"I think it will all come right now, mother; I do indeed. Put the necklet away, and Ray will tell you all about it. I wish—I wish I did not feel so giddy," she said, as she tried to rise.
"Don't try to get up, my darling—my dear child," her mother said. "O Salome! what should I do without you? Stevens is gone for a cup of hot coffee, and you must lie still."
"Put the necklet back into the dressing-case, mother," Salome repeated. "No one but you and I need ever know. Is it not odd I tremble so? I suppose I must lie quiet to-day."

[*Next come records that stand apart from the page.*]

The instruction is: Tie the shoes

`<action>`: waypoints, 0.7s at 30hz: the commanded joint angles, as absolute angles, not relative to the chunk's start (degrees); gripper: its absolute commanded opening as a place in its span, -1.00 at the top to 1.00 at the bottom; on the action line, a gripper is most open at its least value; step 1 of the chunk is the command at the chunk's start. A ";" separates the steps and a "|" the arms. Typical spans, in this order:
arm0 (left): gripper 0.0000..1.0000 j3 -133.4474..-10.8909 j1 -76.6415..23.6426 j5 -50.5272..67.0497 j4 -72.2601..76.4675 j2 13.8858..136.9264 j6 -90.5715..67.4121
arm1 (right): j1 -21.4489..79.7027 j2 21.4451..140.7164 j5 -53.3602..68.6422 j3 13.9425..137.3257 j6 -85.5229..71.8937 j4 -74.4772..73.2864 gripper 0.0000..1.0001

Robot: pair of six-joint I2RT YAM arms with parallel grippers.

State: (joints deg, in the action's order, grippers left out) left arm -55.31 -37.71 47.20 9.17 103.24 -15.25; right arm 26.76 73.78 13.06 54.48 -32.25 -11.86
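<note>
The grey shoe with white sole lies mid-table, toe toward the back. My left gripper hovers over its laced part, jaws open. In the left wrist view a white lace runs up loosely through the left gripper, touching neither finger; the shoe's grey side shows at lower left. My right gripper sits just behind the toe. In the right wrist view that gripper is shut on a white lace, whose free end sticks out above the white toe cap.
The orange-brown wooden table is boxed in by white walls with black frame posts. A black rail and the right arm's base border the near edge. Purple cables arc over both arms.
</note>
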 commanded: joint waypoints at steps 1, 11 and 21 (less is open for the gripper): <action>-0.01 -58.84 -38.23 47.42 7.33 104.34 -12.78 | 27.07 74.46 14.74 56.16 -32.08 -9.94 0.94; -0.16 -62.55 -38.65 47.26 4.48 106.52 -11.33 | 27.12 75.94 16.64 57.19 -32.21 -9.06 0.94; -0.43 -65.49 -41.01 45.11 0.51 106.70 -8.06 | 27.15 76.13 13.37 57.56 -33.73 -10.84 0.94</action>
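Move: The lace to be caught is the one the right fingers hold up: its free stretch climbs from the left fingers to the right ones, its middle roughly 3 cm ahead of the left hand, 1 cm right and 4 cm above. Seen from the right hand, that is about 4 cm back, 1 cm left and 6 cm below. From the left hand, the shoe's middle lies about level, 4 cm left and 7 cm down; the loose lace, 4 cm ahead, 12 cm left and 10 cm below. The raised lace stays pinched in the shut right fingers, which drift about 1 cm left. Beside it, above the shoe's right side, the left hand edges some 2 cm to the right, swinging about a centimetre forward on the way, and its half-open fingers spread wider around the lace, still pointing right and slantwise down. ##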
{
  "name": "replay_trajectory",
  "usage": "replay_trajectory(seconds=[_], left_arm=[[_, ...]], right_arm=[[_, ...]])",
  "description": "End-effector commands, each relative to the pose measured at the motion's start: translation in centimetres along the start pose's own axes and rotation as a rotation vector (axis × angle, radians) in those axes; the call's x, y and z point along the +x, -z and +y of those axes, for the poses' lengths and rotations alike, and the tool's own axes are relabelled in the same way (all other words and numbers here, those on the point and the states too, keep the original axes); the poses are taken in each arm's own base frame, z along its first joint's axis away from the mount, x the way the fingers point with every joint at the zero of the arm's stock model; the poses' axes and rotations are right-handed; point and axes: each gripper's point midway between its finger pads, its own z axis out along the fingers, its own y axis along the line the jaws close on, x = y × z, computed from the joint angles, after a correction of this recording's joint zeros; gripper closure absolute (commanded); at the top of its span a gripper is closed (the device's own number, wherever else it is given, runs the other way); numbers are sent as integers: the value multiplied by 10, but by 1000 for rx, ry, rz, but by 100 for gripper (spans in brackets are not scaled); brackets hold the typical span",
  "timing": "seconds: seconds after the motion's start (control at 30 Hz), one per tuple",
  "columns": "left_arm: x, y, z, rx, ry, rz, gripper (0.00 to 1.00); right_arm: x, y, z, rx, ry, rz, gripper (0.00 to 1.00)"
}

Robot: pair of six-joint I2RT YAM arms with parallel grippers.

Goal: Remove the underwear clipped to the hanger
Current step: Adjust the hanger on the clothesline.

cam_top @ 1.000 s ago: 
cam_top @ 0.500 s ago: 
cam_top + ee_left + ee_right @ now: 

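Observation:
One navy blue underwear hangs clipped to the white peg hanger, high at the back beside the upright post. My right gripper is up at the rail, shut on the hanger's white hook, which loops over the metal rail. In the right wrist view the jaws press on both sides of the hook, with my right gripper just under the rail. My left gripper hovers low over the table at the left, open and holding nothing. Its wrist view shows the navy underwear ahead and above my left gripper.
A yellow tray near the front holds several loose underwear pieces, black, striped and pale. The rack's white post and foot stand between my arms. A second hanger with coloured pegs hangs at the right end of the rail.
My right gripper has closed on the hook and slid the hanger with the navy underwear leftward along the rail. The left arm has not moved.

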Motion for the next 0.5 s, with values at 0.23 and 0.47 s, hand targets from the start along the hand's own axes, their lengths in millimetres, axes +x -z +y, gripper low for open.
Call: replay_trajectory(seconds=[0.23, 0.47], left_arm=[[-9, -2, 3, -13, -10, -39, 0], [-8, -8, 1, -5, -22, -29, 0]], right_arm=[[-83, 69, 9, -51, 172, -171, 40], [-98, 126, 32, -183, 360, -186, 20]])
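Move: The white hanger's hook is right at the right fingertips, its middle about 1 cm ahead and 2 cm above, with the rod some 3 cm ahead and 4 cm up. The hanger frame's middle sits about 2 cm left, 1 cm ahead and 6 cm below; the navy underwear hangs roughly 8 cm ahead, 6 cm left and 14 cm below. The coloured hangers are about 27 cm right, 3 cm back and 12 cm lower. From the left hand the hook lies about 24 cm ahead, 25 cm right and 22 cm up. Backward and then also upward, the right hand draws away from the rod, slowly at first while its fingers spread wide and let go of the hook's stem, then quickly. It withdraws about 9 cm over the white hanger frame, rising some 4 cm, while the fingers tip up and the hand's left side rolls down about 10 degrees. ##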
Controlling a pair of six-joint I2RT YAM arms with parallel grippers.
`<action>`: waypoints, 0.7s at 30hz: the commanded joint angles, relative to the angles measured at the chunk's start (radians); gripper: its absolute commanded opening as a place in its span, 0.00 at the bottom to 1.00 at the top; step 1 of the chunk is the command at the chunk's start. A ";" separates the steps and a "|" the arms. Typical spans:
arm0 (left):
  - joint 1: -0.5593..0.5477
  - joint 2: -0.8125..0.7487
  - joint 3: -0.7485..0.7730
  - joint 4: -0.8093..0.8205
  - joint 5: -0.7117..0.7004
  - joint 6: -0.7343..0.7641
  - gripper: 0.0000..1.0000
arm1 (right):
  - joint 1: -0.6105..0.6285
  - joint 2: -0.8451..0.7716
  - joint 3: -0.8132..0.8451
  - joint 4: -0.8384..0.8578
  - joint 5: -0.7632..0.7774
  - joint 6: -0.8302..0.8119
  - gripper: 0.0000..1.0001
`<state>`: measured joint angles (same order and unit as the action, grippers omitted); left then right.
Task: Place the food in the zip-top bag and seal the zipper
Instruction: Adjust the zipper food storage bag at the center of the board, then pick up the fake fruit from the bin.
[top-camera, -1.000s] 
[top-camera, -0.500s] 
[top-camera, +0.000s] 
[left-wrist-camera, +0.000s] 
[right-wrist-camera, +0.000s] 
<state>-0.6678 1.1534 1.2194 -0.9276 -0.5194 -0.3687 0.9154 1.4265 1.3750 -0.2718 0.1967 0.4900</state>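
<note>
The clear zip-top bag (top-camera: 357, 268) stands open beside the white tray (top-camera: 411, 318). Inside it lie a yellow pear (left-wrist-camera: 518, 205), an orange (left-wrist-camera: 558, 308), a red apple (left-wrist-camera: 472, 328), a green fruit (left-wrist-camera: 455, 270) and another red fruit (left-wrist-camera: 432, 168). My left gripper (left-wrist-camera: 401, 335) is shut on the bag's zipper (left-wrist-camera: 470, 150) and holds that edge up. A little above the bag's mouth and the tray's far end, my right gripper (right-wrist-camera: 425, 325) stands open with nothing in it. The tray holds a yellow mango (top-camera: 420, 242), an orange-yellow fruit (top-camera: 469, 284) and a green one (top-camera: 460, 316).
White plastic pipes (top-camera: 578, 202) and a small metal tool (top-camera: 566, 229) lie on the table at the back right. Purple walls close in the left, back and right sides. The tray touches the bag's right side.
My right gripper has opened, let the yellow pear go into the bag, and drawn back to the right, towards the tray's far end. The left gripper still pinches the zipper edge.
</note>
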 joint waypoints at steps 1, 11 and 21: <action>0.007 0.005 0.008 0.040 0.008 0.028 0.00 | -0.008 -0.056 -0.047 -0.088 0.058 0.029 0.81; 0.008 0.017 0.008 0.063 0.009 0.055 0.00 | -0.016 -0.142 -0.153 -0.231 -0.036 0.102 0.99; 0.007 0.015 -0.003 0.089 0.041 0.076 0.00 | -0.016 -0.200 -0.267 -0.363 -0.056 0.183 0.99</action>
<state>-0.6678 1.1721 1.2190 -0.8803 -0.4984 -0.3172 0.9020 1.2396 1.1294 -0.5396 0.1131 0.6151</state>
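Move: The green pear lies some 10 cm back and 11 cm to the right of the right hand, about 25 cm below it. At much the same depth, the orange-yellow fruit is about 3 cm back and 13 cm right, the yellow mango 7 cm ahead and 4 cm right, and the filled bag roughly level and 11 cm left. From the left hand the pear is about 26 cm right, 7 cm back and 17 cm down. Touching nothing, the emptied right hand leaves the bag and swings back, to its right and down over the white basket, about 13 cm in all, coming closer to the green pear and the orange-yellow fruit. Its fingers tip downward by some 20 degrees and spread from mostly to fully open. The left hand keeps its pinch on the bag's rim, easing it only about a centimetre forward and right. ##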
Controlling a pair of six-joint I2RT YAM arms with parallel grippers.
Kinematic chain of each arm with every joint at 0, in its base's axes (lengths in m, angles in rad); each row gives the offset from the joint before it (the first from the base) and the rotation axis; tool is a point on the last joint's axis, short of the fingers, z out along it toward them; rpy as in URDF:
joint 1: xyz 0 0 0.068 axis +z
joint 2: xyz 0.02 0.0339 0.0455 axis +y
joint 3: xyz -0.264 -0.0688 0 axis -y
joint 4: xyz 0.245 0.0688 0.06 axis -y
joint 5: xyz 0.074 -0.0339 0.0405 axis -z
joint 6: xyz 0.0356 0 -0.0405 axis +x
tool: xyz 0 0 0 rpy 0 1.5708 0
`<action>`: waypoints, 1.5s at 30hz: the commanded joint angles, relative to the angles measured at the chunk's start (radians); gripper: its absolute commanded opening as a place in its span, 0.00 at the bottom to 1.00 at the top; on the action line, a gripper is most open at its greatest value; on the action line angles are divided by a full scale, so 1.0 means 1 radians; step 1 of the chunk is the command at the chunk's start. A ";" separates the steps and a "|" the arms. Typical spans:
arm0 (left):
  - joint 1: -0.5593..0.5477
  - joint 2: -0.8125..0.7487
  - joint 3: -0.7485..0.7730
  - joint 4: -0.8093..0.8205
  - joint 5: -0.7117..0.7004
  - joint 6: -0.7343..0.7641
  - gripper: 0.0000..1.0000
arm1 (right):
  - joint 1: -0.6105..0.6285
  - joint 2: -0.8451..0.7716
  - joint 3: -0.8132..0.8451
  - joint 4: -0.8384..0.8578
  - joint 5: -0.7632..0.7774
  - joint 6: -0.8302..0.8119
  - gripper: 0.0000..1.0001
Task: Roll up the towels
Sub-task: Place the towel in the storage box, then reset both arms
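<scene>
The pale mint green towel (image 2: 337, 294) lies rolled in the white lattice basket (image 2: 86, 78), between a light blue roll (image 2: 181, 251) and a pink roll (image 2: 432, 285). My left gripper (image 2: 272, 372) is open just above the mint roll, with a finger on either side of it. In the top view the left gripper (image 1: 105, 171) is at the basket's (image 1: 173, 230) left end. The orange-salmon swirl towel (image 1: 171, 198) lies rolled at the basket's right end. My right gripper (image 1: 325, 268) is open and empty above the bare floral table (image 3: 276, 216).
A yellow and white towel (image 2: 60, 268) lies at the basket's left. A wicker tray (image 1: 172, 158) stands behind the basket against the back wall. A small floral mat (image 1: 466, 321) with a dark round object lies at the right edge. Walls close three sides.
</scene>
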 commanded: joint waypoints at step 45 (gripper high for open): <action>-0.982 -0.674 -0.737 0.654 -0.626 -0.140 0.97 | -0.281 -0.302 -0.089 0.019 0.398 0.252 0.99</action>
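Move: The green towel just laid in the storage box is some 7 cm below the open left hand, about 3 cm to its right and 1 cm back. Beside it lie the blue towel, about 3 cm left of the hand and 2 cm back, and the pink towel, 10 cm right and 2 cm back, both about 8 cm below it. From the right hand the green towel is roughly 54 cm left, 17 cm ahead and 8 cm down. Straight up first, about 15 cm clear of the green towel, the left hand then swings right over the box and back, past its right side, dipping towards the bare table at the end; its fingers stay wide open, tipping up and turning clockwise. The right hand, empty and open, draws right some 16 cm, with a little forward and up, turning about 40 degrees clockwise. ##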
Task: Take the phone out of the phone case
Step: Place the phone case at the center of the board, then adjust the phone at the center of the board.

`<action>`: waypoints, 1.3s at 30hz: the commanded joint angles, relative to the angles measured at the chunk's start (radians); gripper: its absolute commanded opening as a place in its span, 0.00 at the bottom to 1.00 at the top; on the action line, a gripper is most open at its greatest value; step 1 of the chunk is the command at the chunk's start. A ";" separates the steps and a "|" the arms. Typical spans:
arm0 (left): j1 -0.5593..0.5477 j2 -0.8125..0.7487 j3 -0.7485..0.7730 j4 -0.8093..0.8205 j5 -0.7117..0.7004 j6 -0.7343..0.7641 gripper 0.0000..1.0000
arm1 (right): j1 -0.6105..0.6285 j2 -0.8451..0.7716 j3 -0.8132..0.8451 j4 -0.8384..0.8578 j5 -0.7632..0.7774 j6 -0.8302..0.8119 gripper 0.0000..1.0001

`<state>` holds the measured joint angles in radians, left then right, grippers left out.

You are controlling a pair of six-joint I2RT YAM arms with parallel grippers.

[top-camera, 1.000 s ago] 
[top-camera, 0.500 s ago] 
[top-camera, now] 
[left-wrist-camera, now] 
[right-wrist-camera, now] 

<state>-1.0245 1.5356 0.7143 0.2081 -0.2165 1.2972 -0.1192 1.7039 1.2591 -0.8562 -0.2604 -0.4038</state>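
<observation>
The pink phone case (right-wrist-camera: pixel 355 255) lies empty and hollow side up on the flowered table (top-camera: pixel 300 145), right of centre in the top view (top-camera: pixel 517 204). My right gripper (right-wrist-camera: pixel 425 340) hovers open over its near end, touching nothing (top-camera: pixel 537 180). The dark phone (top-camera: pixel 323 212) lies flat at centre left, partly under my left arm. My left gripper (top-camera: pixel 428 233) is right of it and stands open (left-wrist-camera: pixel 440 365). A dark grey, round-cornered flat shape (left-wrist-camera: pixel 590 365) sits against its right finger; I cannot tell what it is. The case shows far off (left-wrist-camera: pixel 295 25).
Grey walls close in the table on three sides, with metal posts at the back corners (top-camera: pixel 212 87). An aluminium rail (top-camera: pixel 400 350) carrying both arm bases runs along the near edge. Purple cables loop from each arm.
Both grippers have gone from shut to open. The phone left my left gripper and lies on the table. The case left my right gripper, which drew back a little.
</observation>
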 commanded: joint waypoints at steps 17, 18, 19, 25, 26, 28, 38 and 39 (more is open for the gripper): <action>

They undressed her and put her to bed; and there, at twelve o'clock, her uncle found her—with her temperature very high, her head aching, and every sign of coming illness, of what nature Dr. Wilton could not then determine.
CHAPTER XVI.
THE CONSEQUENCE.
SALOME'S illness proved to be rheumatic fever. She was in great pain, and often delirious—wandering in thought to her old home and her childhood, and talking incessantly of the emerald necklet and money and debts, and the troubles which had by her brother's selfishness shadowed her young life, and weighed her down prematurely with the sorrows of older people.
Her mother understood but little of these feverish wanderings. But there was one in that house in whose ear his sister's voice rang with a pain which he never felt before.